Andrea Navarro de la Rosa
/ En el Foro Económico Mundial (WEF, por sus siglas en inglés) celebrado recientemente en Davos, Suiza, el mensaje fue consistente entre líderes económicos, empresas tecnológicas, organismos multilaterales y gobiernos: el mundo ha entrado en una nueva fase de quiebre estructural.
Las economías están siendo rediseñadas por la tecnología, la ciencia y una presión social que avanza más rápido que nuestra capacidad de adaptación colectiva.
No se trata de una transición gradual, sino de un cambio profundo que redefine cómo trabajamos, cómo aprendemos y cómo se construye la prosperidad. El costo de no adaptarse será especialmente alto para las economías emergentes, y América Latina se encuentra en una posición particularmente vulnerable.
Desde el propio WEF, el diagnóstico es claro y medible. El Global Risks Report 2025 advierte que 52% de los expertos anticipa un escenario global inestable en los próximos dos años, mientras que 62% proyecta una década turbulenta o tormentosa. A ello se suma un entorno geopolítico frágil, donde los conflictos armados entre Estados y la erosión de la confianza pública asociada a la desinformación y al aumento de brechas socioeconómicas figuran entre los principales riesgos para el crecimiento económico.
En ese contexto, Davos colocó una pregunta crítica en el centro del debate… ¿Estamos formando a las personas que esta nueva economía necesita para sostener productividad, bienestar y cohesión social?
Para las juventudes en América Latina, el desafío se expresa con claridad en tres ejes.

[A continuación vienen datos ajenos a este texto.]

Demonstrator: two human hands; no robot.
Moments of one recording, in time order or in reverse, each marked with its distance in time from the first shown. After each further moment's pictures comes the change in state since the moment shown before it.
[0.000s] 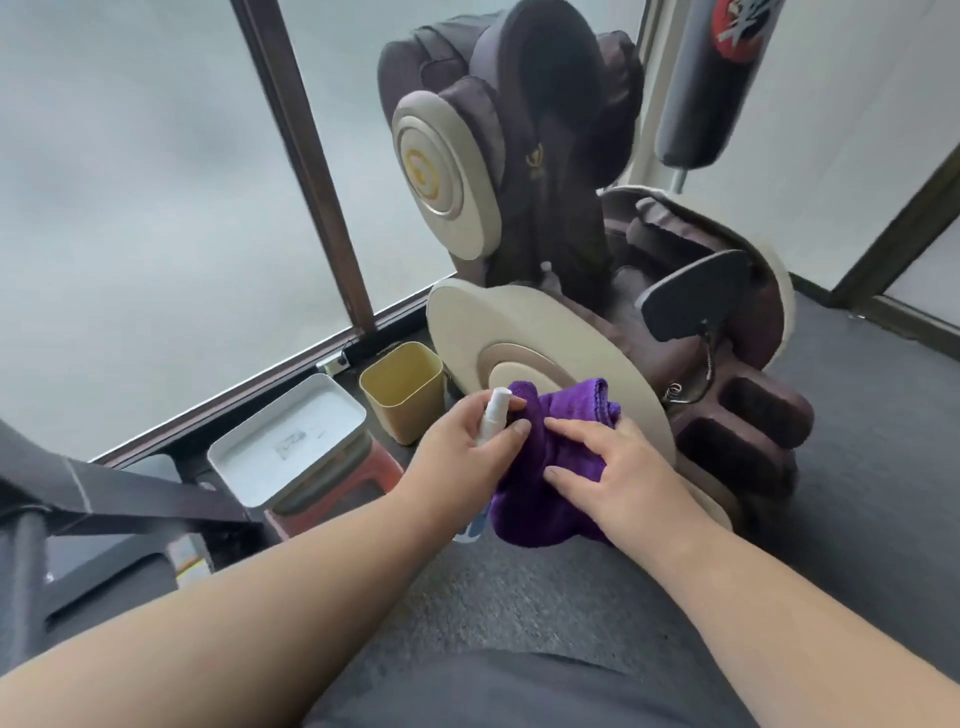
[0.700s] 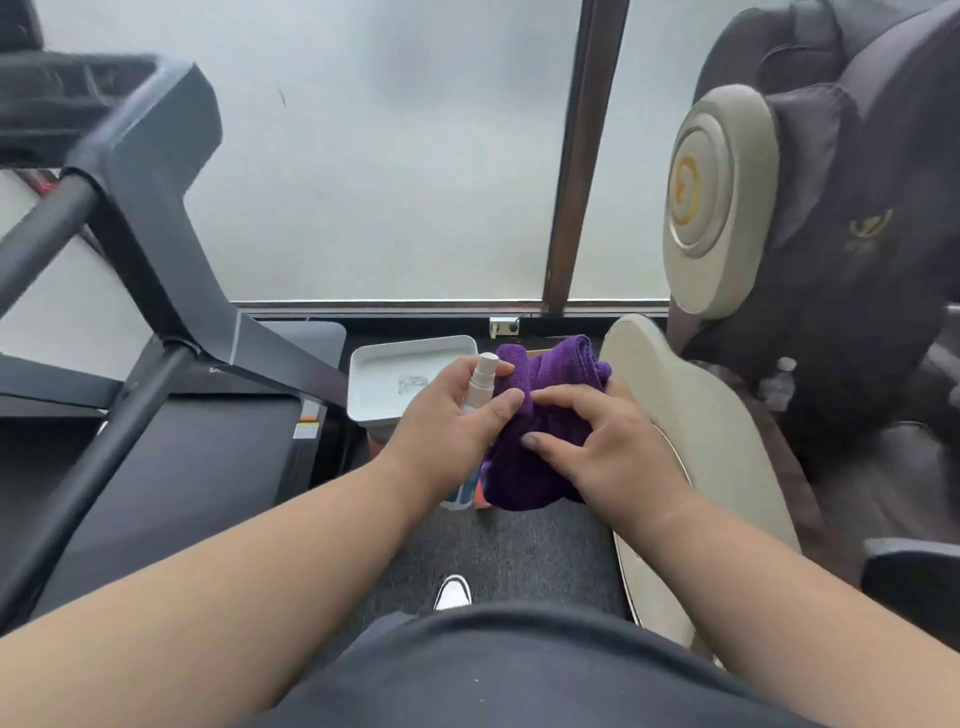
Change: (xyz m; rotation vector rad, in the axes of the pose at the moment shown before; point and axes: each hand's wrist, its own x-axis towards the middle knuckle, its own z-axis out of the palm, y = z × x) left_hand 0.125 -0.006 -0.035 -0.165 0.686 -0.103; right_hand 0.256 -0.015 0.039 0.099 -0.449 -0.548
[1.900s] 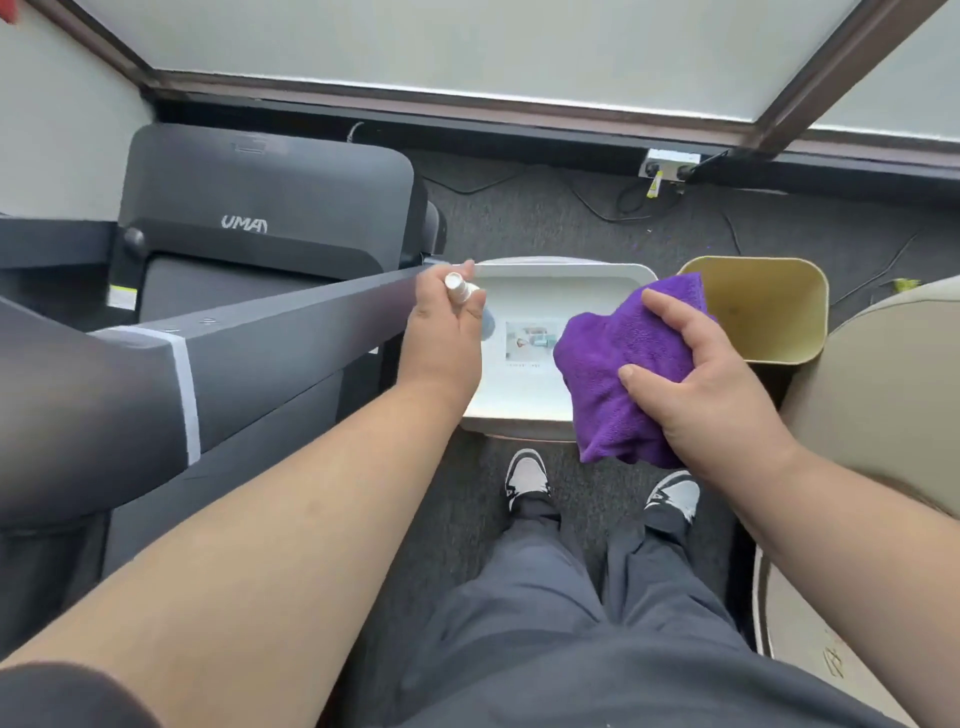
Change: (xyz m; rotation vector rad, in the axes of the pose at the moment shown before) left_hand 0.365 -0.304 -0.228 0.366 0.371 -0.396; right_hand 0.347 0.167 0.285 0.295 -0.340 0.578
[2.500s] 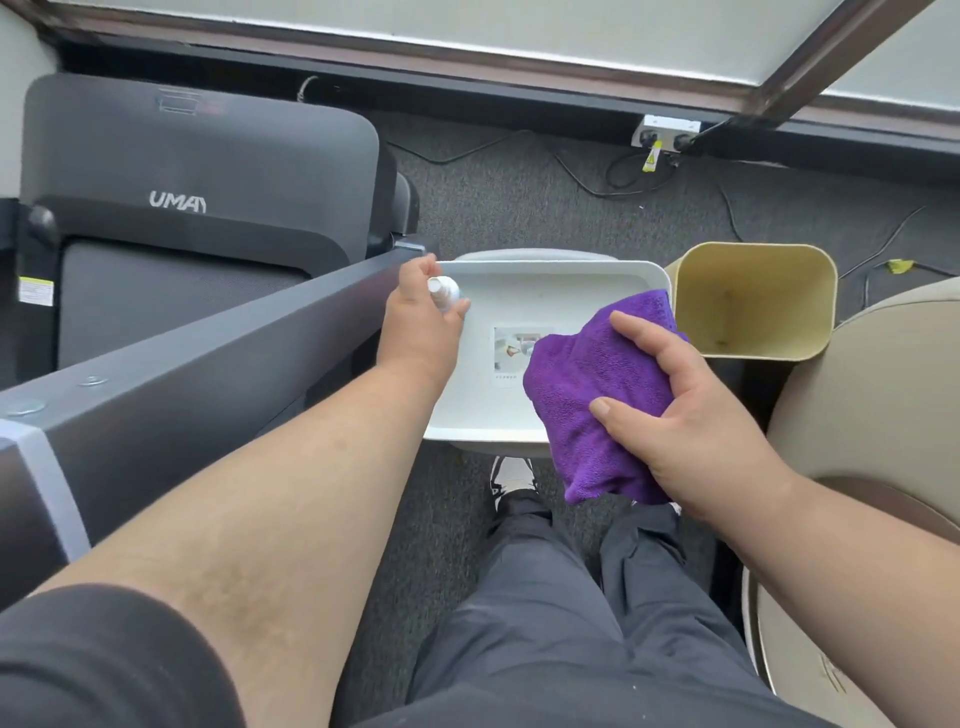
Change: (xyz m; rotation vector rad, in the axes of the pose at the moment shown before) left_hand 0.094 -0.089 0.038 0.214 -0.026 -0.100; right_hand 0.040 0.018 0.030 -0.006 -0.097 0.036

1. Los trabajos del futuro.
De acuerdo con el Future of Jobs Report 2025 del WEF, hacia 2030 se crearán alrededor de 170 millones de empleos, pero también se desplazarán 92 millones. Aunque el saldo parece positivo, tendrá un impacto profundamente desigual. Además, 39% de las habilidades clave requeridas en el mercado laboral cambiará antes de que termine la década. Los sectores asociados a datos, tecnología, transición energética, ciberseguridad, logística avanzada, salud digital y economía verde crecen más rápido que la capacidad de los sistemas educativos para formar talento compatible. Es decir, el problema ya no es solo la falta de empleo, sino la escasez de habilidades adecuadas.
2. Educación que no se adapta: rezago estructural.

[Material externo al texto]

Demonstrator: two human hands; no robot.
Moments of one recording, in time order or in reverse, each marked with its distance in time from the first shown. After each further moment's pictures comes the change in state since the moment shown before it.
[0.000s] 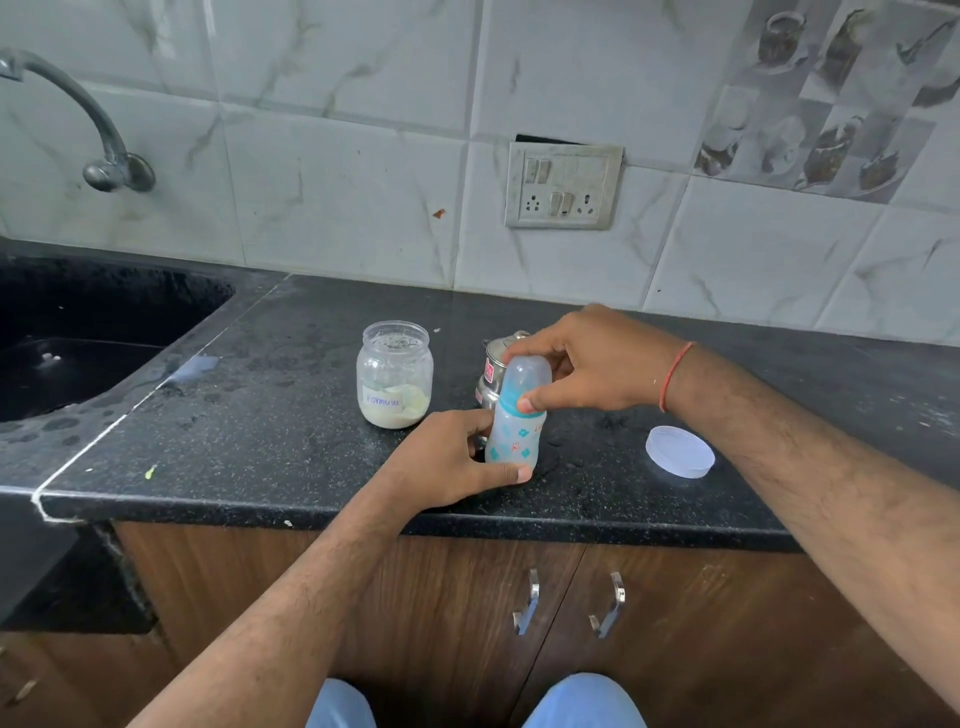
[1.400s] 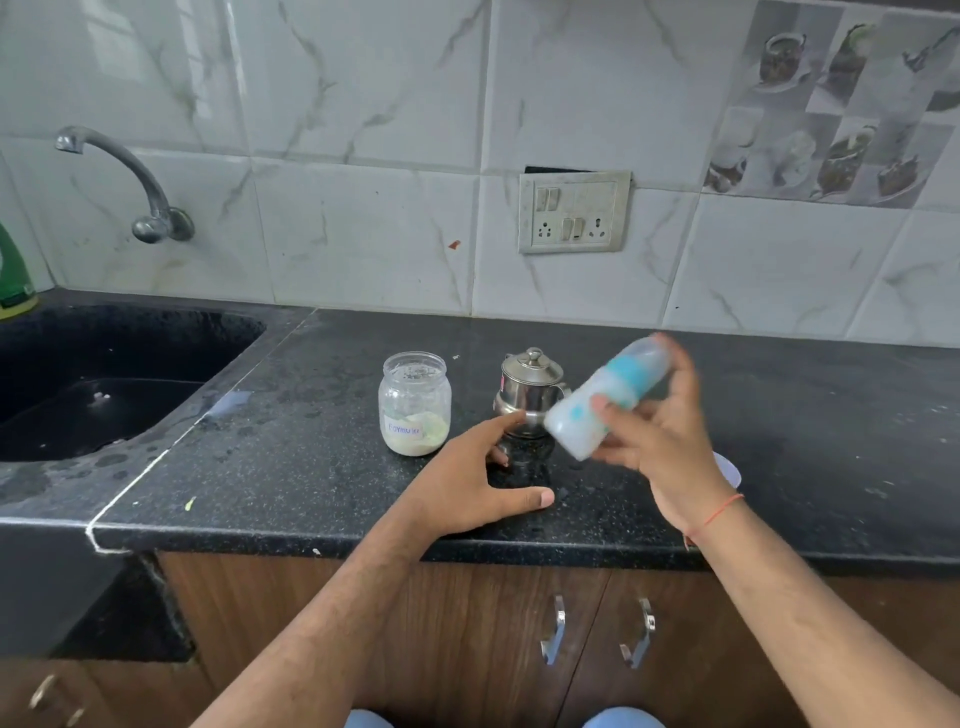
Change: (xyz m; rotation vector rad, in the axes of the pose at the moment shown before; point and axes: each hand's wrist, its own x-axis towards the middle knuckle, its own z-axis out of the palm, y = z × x) left_hand -0.007 0.010 -0.005 -0.018 -0.007 -0.037; right_hand -0.037 0.024 0.086 1.534 0.823 0.297
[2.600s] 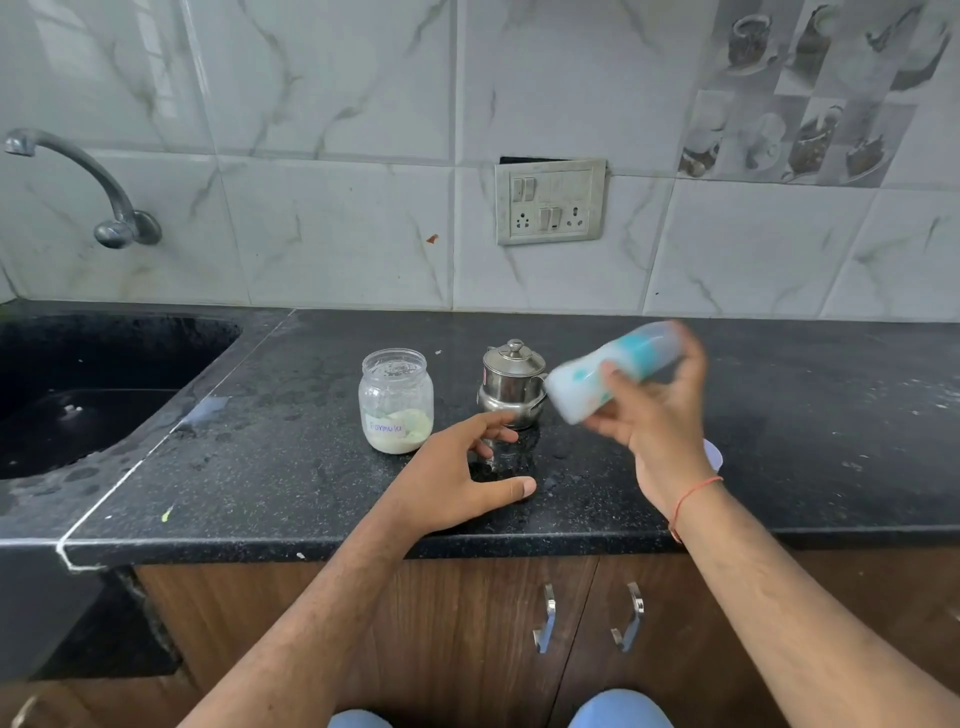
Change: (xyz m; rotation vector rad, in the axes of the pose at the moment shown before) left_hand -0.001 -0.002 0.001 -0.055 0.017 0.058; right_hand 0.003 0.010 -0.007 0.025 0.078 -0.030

En Davos se subrayó que los sistemas educativos tradicionales siguen formando profesionistas para economías que ya no existen. La economía del conocimiento exige formación permanente, pensamiento crítico, ética y comprensión del impacto social de la tecnología. Sin embargo, en América Latina persisten modelos educativos y laborales rígidos, poco compatibles con la innovación, la movilidad y la interdisciplina que demanda la ciencia contemporánea; lo que sin duda limitará la empleabilidad individual y reducirá la capacidad de los países para absorber los grandes choques tecnológicos y demográficos que, incluso, ya están sucediendo en la región.
3. El costo del rezago.
Organismos como el Banco Interamericano de Desarrollo (BID), señalan que, en los resultados de la prueba educativa PISA 2022, América Latina y el Caribe se ubicó por debajo de la media global en lectura, matemáticas y ciencias, con una brecha equivalente a cinco años de escolaridad frente a los países de la Organización para la Cooperación y el Desarrollo Económicos (OCDE). Mientras que el Banco Mundial advierte que 4 de cada 5 niñas y niños en la región no comprenden un texto sencillo.

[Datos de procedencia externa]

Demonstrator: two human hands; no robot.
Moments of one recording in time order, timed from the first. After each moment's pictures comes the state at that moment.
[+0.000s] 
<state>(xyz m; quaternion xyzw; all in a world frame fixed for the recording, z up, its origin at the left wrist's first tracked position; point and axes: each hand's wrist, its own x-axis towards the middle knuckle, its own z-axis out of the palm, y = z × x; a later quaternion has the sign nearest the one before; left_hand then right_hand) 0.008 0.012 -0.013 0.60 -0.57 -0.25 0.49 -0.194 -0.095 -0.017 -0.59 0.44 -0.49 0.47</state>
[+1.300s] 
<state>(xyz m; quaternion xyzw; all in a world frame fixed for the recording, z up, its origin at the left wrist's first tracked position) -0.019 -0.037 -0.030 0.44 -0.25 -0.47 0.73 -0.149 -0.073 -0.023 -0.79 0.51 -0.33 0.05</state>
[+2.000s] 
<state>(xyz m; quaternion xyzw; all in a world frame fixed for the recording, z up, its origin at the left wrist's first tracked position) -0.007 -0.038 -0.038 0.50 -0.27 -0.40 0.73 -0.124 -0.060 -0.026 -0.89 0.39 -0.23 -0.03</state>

Lo anterior evidencia el claro rezago educativo en la región, que tiene un impacto económico directo en la productividad laboral, afectando el crecimiento, la sostenibilidad fiscal y la capacidad de financiar sistemas de salud y protección social desde los gobiernos.
Es indiscutible que la inacción global y regional tendrá un costo económico y social sin precedentes. Pero para América Latina, invertir en educación alineada al futuro del trabajo puede significar la mejor estrategia económica y de salud pública que permita asegurar el bienestar y la calidad de vida de las presentes y futuras generaciones.
Para lograrlo, es urgente tomarse en serio la digitalización, fortalecer la educación superior y el posgrado, impulsar trayectorias híbridas entre ciencia, tecnología y humanidades, y construir alianzas reales entre gobiernos, empresas y academia.
Davos no habló del futuro como una promesa, sino como una advertencia. Para América Latina y el Caribe aún hay esperanza. El reto es si la región tendrá la voluntad política y social para virar a tiempo, evitando que las nuevas generaciones paguen el costo de un sistema que ya no responde a lo que el mundo necesita.